Catch up on the latest news, breakthroughs, and announcements from biotechnology companies making advancements in cell and gene therapies.
The cell and gene therapy sectors are growing exponentially, with new players emerging daily and much progress being made both in and out of the lab. CGTLive’s Around the Helix is your chance to catch up with the latest news in cell and gene therapies, including partnerships, pipeline updates, and more.
The FDA has placed a clinical hold on Homology Medicines’ pheNIX trial (NCT03952156), which is investigating the gene therapy HMI-102 for the potential treatment of phenylketonuria (PKU) following elevated liver function test scores. Homology has not yet received a formal letter from the FDA.
BioMarin’s PHEARLESS study (NCT04480567) of BMN-307 for the potential treatment of PKU will likely be on pause for several quarters, as the FDA has requested additional nonclinical studies of the therapy. The program was previously placed on clinical hold after oncogenesis was observed in mice.
Atara Biotherapeutics and Memorial Sloan Kettering have paused enrollment in their phase 1 trial (NCT04577326) of ATA2271, a next-generation, autologous, mesothelin-targeted investigational chimeric antigen receptor (CAR) T-cell therapy for the potential treatment of malignant pleural mesothelioma following a fatal, serious adverse event (AE). The company is evaluating the death and the extent of its relationship to treatment.
The FDA has accepted and granted priority review to lisocabtagene maraleucel's (liso-cel; Breyanzi) supplemental biologics license application for the treatment of adult patients with relapsed or refractory large B-cell lymphoma in whom frontline therapy has failed. Positive data from the phase 3 TRANSFORM trial (NCT03575351) informed the decision.
P-PSMA-101, Poseida Therapeutics’ autologous CAR T-cell candidate, has shown promising anti-tumor activity in metastatic castration-resistant prostate cancer, with significant declines in prostate-specific antigen. Data from the phase 1 SPOTLIGHT trial (NCT04249947) were presented at ASCO GU.
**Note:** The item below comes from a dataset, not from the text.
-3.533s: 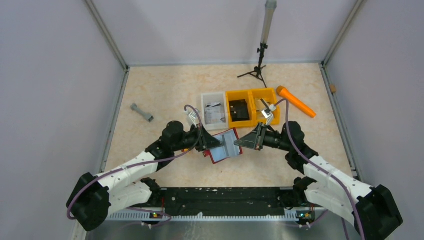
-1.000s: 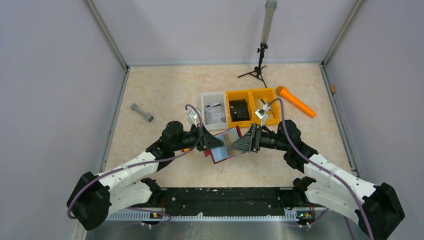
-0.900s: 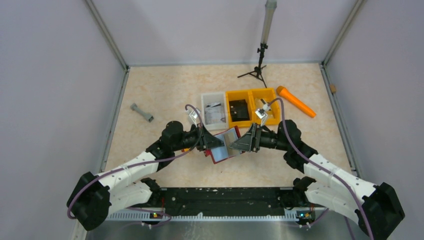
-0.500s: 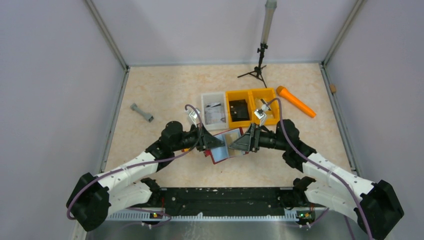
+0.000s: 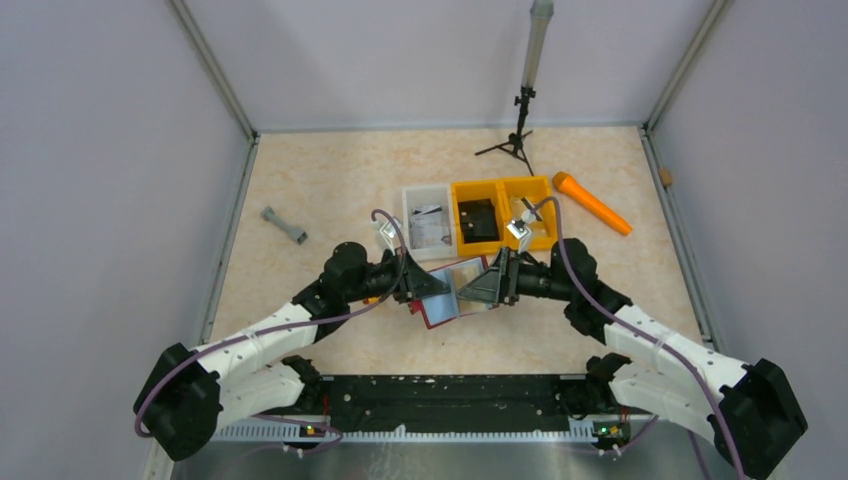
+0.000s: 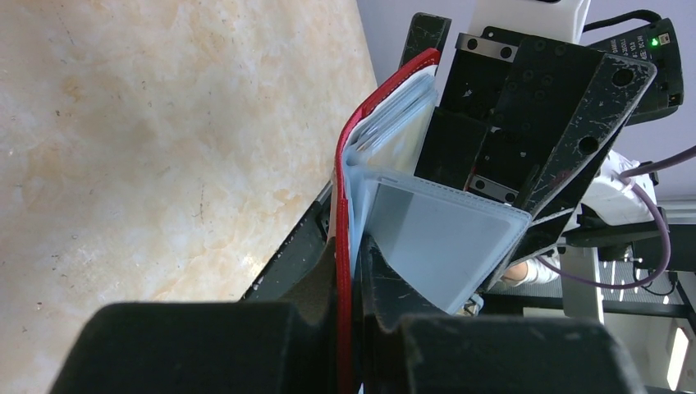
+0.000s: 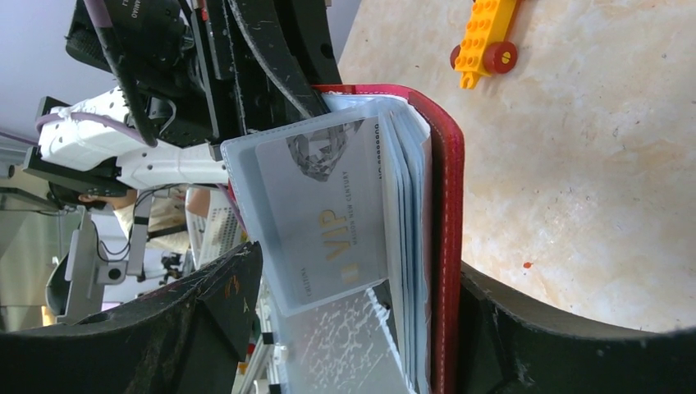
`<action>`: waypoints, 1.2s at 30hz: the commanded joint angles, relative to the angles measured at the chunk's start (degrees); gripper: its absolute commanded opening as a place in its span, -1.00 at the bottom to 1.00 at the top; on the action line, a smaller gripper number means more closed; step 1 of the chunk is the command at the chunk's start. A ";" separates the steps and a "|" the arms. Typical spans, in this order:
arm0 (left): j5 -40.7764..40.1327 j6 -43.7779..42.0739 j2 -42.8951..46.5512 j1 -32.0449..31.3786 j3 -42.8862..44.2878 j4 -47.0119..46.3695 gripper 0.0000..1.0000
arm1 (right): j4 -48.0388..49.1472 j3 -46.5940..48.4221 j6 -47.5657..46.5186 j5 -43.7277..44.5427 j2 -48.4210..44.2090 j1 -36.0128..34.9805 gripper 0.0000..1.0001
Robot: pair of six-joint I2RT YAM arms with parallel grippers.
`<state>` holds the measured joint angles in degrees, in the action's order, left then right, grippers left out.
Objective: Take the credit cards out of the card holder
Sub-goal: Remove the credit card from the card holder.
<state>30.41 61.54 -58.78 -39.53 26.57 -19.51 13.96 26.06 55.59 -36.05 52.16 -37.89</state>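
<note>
The card holder hangs open between both arms above the table's middle. My left gripper is shut on its red cover, which stands on edge between the fingers. Pale blue sleeves fan out to the right of that cover. My right gripper is open and straddles the holder's other end. Its fingers stand wide on either side of the sleeves. One of the credit cards, pale grey with gold "VIP" print, sits inside a clear sleeve. The other cards are hidden in the sleeves.
A clear bin holding pale flat pieces stands behind the holder, with two orange bins and a black object beside it. An orange stick, a grey bar, a tripod and a yellow toy block lie around.
My right gripper has slid left onto the holder and its jaws have widened. The holder's free leaf has swung closer to the left gripper. The left arm has stayed still.
</note>
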 commanded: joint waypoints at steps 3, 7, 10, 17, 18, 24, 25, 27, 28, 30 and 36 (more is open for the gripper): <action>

Gracell Biotechnology is advancing 2 CAR T-cell therapy candidates developed with its allogeneic TruUCAR, dual-targeted platform. These are GC502, in development for multiple indications including B-cell acute lymphoblastic leukemia (ALL), and GC027, in development for T-cell ALL. Data from GC02’s first in-human study will be presented at the American Association for Cancer Research Annual Meeting 2022.
Code Biotherapeutics and Takeda are partnering to develop gene therapies for liver-directed and central nervous system-directed rare diseases, with Takeda optioning Code’s targeted 3DNA® non-viral genetic medicine delivery platform. Any selected candidates will be developed and commercialized by Takeda.
The FDA has granted orphan drug designation to CT103A, an investigational anti-BCMA CAR T-cell therapy for the potential treatment of relapsed/refractory multiple myeloma. The therapy is developed by IASO Biotherapeutics and Innovent Biologics.
Eli Lilly is advancing their RNA-based therapeutics pipeline with the launch of the Lilly Institute for Genetic Medicine in Boston, which will develop genetic medicines. The site, which thr company has invested $700 million in, is scheduled to be occupied in 2024, will also house a shared space to support biotech startups in the area.
The company has raised $200 million to accelerate their cell and gene therapy discovery and development ecosystem, to expand their Halo and Eclipse genome engineering platforms, and to invest in next-generation technologies including CRISPROff, a light-based CRISPR editing system.
Discovery Life Sciences is expanding its portfolio with the launch of Discovery CryoLeukopaks. The new cryopreservation human cell material products are intended to streamline the transition from research to manufacturing of cell and gene therapies.
Direct injection of remestemcel-L, a mesenchymal stromal cell therapy, demonstrated rapid mucosal healing and disease remission in patients with medically refractory ulcerative colitis or Crohn’s colitis at high risk of progression to surgery. Mesoblast Limited presented these results from an interim analysis of the phase 1/2 study (NCT04543994).